▶ TRY IT
Find every line of the records that has "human" and return it.

▶ Collected data entries
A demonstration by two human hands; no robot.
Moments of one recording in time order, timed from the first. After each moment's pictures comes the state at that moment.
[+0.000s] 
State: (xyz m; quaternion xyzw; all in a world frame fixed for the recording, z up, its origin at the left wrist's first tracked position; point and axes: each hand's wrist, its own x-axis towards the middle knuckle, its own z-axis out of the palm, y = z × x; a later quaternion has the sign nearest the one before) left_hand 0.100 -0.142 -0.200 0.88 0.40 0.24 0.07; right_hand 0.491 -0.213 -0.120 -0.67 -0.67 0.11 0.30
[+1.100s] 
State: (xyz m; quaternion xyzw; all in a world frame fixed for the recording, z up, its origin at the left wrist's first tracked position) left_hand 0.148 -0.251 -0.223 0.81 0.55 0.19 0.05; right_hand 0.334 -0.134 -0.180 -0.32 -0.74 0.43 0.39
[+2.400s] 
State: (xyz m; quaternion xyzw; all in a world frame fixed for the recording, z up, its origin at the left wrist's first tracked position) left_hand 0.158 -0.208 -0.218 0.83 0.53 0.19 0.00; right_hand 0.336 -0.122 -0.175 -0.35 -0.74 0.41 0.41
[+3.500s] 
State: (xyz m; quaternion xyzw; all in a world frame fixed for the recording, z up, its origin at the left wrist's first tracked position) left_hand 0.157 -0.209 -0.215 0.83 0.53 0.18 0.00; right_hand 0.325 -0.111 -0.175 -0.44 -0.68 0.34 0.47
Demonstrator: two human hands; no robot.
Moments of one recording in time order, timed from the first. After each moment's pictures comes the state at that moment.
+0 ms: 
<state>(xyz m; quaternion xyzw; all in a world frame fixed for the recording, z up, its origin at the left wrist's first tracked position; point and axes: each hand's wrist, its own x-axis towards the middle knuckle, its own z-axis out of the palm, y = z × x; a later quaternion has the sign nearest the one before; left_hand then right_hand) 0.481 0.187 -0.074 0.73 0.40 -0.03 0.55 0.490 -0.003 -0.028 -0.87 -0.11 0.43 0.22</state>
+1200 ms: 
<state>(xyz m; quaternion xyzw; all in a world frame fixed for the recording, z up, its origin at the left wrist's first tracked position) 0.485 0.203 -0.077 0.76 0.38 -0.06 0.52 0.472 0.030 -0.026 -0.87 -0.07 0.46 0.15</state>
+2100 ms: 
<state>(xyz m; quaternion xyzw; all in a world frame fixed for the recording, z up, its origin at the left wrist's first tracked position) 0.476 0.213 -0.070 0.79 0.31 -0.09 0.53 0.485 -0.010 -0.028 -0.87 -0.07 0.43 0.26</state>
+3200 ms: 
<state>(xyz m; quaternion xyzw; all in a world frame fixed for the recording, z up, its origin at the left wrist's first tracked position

▶ OUTPUT OF THE EXERCISE
A demonstration by two human hands; no robot.
Demonstrator: two human hands; no robot.

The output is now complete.